Start of SUPPLIED MATERIAL
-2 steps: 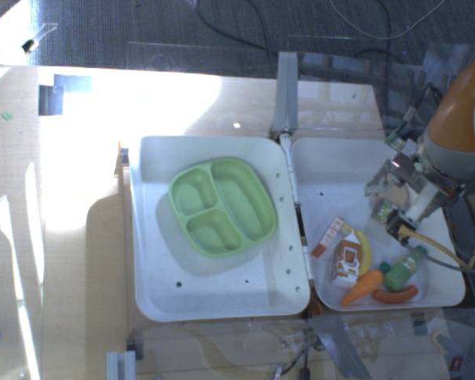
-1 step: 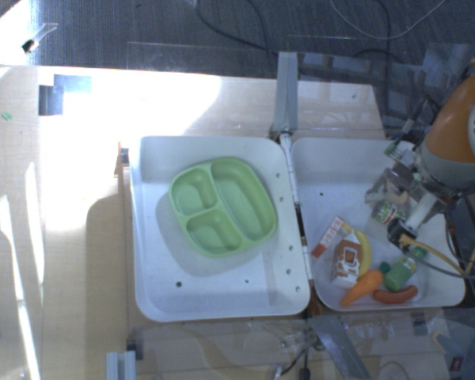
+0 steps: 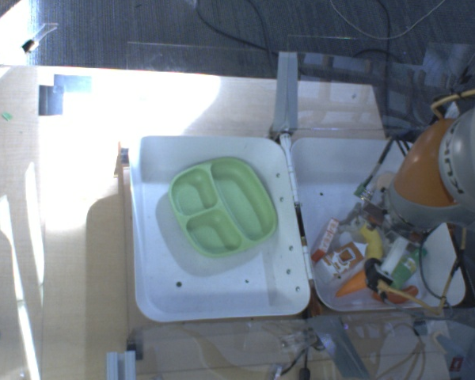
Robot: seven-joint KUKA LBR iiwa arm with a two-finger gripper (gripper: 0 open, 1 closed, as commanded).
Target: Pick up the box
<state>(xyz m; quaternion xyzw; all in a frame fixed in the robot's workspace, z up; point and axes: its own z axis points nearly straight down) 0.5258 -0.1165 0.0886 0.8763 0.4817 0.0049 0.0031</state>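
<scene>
We see the gripper (image 3: pixel 378 226) low over the right bin (image 3: pixel 324 161), among the clutter there, but the arm's (image 3: pixel 459 161) bulk and the jumble under it hide the fingers, so we cannot tell how wide it stands or whether it grips anything. It seems to touch or hang just above the yellow piece (image 3: pixel 371 237).

Going from the left, the bench (image 3: pixel 71 212) is pale wood grain, washed with hard sunlight. The left bin (image 3: pixel 222 291) is smooth white plastic with rounded corners and small holes in its floor. In it lies a tray (image 3: pixel 222 206), matte light green, a rounded oblong split into three compartments, set at a slant.

The right bin is the same white plastic. Near its left wall lies the box (image 3: pixel 326 239), a small flat carton in orange-red and white print, tilted, just beside a second printed packet (image 3: pixel 345 260) in brown and white. Right of these lie the yellow piece, an orange carrot-like cone (image 3: pixel 350 286) and a white and green bottle shape (image 3: pixel 400 261), all crowded together under the wrist. The arm above them is smooth grey with a glossy orange band (image 3: pixel 427 172).
</scene>
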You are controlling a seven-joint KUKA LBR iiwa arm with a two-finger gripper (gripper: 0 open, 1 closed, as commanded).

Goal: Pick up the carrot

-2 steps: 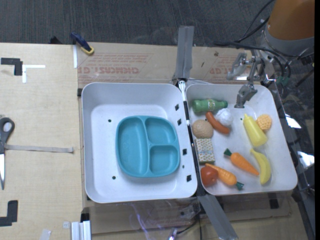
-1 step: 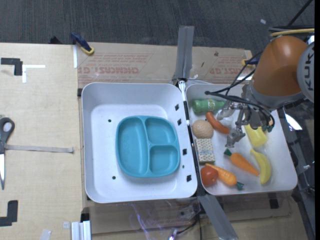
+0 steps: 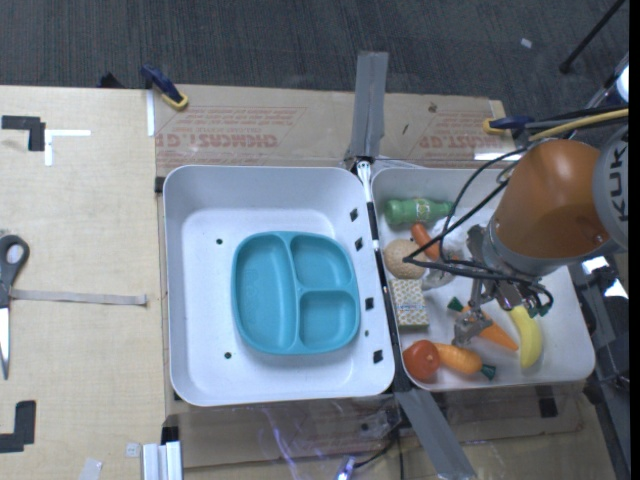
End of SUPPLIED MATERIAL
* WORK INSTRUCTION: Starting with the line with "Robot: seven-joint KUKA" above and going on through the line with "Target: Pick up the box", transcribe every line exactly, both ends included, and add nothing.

* OUTPUT OF THE TASK:
Robot: seven-joint KUKA LBR iiwa arm with a two-finger gripper (gripper: 0 open, 1 closed, as commanded).
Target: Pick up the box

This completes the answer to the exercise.